Разговаривал с Янкевичем и сестричкой, которая жаждала приехать ко мне. Наверное, ее позитивный настрой и помог мне преодолеть период восстановления, когда каждый день был пыткой. Учиться ходить заново, испытывая боль, тот еще квест. Никому не пожелаешь.
Убираю карточку, на которую Олег скинул приличную сумму, в карман и поднимаюсь. Вот и наступил момент прощания с палатой. Только дверь открывается, и вместо Леночки я вижу на пороге до жути знакомую рожу. Однако проблема в том, что я ей совсем не рад. Кулаки сами сжимаются. Я даже забываю о том, что сейчас мне драться нельзя. Запрещено.
— Эй-эй-эй, полегче! — Запевает птичка, которую я хватаю за грудки и прижимаю к стене. — Я с миром.
Орлов поднимает руки и выдавливает из себя мерзопакостную улыбочку, за что я его отстраняю и снова припечатываю к стене.
— Какого хрена ты здесь делаешь?! — Цежу сквозь зубы, пока камикадзе продолжает мирно держать руки поднятыми.
— Поговорить надо. О Свете.
Понимание застилает глаза пеленой.
— Добился своего и пришел оповестить?!
Уже поднимаю кулак, но в палату влетает Маруська, сразу хватая меня за рукав толстовки.
— Леш, ты чего?! Отпусти его!
Глаза чуть из орбит не выпадают. Смотрю то на него, то на нее.
— Не понял. Ты его защищаешь?
— Я с ним вообще-то приехала.
— Чего?!
— Леш, ты руки убери. У нас для тебя есть новость.
Маруська держит меня за рукав и смотрит так, что внутри кишки узлом скручиваются.
— У меня скоро руки затекут. Можешь уже свои кегли убрать? — Подает голос вражина, приводя в чувство.
Поворачиваюсь к Орлову уже наготове. Зубы практически крошатся друг о друга.
— Ты труп, птица!
Глава 44. Я с тобой, Рапунцель
Первое, что я чувствую, переступая порог двухэтажного особняка, это приторный сладкий запах, который мгновенно заполоняет легкие.
Слишком знакомый аромат, навязчиво въедающийся в память, переворачивает чертовы внутренности.
Все чувства, что я прятал на протяжении нескольких месяцев. Этих злополучных дней, наполненных болью и мучениями, которых я даже злейшему врагу не пожелаю.
Иду в указанном направлении, потирая разбитую губу, при этом злюсь на хромоту, от которой уже никогда не избавлюсь.
Перед глазами вновь и вновь всплывает растерянное лицо Владимира Эдуардовича, который ощутил всю силу моего негодования по поводу того, что он скрыл и сделал с нами. Сжимаю кулаки, но понимаю, что от этого легче не становится. Смотрю на сбитые костяшки и скриплю зубами. Отогнать эмоции в сторону тяжело, поэтому фокусируюсь на предстоящем разговоре.
— Ты труп, птица!
— Стоп, братишка! — Маруська буквально втискивается между мной и Орловым, который не сопротивляется, наоборот смотрит на меня, как на идиота. — Это очень важно. — Сестричка бросает взгляд на белобрысого, который тяжело вздыхает.
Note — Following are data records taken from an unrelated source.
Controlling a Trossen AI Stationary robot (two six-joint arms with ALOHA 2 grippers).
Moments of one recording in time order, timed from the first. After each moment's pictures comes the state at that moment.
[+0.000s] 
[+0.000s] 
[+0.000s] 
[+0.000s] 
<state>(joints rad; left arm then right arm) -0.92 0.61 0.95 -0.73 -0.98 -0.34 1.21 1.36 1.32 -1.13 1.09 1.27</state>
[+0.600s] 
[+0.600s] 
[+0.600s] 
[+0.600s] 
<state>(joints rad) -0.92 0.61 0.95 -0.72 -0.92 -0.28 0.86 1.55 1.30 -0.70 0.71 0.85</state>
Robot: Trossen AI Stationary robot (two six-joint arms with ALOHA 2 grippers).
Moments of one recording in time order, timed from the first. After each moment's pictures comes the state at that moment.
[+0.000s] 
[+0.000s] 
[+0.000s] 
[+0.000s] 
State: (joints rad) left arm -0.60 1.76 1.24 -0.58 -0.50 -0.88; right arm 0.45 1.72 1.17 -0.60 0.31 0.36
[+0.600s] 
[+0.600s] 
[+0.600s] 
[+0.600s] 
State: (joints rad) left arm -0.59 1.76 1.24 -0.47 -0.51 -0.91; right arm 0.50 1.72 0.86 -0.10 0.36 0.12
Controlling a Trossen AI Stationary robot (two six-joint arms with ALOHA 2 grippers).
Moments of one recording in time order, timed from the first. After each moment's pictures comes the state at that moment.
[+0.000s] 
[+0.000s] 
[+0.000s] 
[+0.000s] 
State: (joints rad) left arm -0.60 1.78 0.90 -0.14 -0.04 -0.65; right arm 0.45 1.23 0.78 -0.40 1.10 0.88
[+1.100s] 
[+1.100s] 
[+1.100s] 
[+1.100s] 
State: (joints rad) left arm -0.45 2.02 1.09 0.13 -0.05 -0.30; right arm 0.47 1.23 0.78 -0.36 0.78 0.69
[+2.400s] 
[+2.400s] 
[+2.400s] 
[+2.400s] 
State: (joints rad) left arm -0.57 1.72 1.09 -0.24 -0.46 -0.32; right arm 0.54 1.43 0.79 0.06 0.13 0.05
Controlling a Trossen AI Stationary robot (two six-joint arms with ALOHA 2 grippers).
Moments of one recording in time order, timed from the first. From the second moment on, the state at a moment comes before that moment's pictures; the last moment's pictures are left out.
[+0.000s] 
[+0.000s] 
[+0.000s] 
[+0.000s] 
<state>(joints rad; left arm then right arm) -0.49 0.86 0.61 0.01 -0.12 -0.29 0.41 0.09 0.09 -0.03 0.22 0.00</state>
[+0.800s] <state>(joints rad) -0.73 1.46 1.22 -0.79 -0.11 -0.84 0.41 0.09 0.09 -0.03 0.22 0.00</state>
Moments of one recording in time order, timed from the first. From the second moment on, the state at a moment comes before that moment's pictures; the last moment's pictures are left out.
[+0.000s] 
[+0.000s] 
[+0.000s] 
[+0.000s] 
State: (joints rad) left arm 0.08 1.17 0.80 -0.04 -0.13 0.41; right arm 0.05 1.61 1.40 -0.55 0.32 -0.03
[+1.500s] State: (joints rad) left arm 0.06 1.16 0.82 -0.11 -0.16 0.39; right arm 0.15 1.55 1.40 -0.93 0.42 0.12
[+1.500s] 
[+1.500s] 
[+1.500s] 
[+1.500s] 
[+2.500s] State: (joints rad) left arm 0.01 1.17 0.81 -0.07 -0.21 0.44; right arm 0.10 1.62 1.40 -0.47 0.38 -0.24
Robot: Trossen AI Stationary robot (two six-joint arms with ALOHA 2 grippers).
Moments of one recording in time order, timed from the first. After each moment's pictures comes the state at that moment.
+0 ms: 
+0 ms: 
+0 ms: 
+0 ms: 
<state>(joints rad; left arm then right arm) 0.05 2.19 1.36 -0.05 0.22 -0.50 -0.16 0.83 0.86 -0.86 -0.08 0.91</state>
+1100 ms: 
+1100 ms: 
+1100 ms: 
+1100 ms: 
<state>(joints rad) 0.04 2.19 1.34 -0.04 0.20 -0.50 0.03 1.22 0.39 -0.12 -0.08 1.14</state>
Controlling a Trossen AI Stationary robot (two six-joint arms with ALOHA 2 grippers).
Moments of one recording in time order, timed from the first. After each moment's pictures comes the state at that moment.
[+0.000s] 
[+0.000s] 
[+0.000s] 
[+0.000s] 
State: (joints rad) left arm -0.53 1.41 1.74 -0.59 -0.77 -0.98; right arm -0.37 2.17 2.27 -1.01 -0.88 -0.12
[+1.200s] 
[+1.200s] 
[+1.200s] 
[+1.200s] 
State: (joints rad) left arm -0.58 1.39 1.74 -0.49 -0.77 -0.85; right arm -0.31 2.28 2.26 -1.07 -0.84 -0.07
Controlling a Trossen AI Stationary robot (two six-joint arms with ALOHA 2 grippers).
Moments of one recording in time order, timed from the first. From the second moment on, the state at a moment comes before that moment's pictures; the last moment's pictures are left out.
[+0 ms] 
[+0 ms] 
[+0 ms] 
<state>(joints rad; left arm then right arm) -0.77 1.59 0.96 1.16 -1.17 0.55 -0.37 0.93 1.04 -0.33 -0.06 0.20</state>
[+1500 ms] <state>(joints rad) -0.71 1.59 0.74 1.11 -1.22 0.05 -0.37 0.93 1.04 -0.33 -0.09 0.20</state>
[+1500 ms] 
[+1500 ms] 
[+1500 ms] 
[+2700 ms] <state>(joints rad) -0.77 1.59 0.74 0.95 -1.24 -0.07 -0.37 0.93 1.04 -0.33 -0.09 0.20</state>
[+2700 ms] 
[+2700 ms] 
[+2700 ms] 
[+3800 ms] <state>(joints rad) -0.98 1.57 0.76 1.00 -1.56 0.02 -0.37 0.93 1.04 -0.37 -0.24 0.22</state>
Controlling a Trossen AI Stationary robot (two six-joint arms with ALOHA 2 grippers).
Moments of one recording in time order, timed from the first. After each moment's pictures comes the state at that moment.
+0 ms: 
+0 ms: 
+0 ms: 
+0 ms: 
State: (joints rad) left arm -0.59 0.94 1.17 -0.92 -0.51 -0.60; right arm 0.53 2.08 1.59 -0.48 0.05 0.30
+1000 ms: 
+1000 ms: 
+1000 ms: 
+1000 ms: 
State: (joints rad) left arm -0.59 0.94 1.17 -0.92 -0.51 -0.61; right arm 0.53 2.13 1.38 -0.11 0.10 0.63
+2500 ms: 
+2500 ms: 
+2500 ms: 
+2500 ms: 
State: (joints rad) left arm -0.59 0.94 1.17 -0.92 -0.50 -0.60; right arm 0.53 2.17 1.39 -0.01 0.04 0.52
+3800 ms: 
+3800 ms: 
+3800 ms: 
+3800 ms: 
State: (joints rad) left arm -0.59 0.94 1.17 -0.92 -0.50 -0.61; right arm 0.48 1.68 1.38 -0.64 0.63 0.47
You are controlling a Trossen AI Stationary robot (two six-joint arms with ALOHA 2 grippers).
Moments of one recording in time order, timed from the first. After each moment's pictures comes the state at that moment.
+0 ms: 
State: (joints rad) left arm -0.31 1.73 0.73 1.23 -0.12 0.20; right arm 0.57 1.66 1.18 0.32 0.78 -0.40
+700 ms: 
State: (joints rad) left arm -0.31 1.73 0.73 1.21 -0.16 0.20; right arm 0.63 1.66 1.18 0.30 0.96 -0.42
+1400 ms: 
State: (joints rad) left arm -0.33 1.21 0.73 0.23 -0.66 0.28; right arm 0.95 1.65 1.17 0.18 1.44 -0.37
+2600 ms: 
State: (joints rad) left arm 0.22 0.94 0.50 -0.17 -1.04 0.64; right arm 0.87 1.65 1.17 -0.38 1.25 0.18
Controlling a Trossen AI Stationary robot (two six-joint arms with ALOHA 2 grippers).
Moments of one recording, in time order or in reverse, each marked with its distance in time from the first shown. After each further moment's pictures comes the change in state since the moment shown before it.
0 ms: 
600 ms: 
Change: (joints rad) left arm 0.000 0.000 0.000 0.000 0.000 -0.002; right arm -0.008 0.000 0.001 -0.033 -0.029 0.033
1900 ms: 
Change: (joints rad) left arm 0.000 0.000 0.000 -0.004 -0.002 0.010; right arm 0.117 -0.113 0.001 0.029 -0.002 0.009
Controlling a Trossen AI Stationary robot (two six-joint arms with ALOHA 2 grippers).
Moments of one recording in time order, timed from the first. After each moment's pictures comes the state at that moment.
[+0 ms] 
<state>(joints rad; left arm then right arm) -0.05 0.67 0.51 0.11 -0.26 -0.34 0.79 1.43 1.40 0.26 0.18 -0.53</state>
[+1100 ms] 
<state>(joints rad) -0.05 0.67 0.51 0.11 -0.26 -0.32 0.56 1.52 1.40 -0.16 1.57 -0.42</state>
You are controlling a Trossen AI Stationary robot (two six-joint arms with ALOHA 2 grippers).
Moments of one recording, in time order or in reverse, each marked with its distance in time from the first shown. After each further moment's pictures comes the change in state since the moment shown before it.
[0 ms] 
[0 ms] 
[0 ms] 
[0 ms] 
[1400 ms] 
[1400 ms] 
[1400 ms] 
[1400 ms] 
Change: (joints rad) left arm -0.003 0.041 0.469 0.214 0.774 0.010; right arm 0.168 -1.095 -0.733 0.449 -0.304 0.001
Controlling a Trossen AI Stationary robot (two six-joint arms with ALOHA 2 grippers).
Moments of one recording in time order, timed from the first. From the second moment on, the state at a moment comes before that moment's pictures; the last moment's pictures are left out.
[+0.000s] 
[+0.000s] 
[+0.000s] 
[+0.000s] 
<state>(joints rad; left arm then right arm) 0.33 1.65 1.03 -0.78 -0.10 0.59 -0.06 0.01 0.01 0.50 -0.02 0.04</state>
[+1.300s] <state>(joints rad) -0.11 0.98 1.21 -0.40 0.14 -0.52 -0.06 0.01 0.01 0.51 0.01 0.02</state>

— Я был у Светы, — птица опускает руки, а я отступаю на шаг назад из-за Маруси, которая охраняет мажорика, как сокровище, — она в столице. Скоро операция.
— Чего? — Кривлюсь, не понимая, что несет пернатый.
— Братишка, — Маруська подходит ко мне, помещая руки на грудную клетку, и смотрит так, что к горлу подходит огромный ком, и явно не к добру, — у нее менингиома.
Молча таращусь на сестричку, которая разговаривает со мной, как с маленьким ребенком, и пытаюсь переварить то, что услышал. Только информация бьет по серому веществу так сильно, что я тупо смотрю то на Маруську, то на пернатого.
— Опухоль головного мозга, Леш. — Сестра говорит осторожно, а я проглатываю горькую слюну. — Мы сами только узнали, и то, случайно. Ее папочка все скрывает, а еще… — Маруська прикусывает губу и снова поглядывает на Орлова, который устало проводит рукой по волосам.
— Еще Владимир Эдуардович поставил ей условия — уехать из города, когда ты был в больнице, в обмен на…
— На что? — Снова смотрю на сестру, которая сжимает пальцами мою толстовку.
— На то, что тебе сделают операцию и оплатят реабилитацию.
— Объясни. — Прищуриваюсь, ощущая, что внутри все закипает.
Нет. Я не тупой. До меня доходит, что к чему, но так хочется услышать подтверждение догадкам, что скулы сводит от напряжения.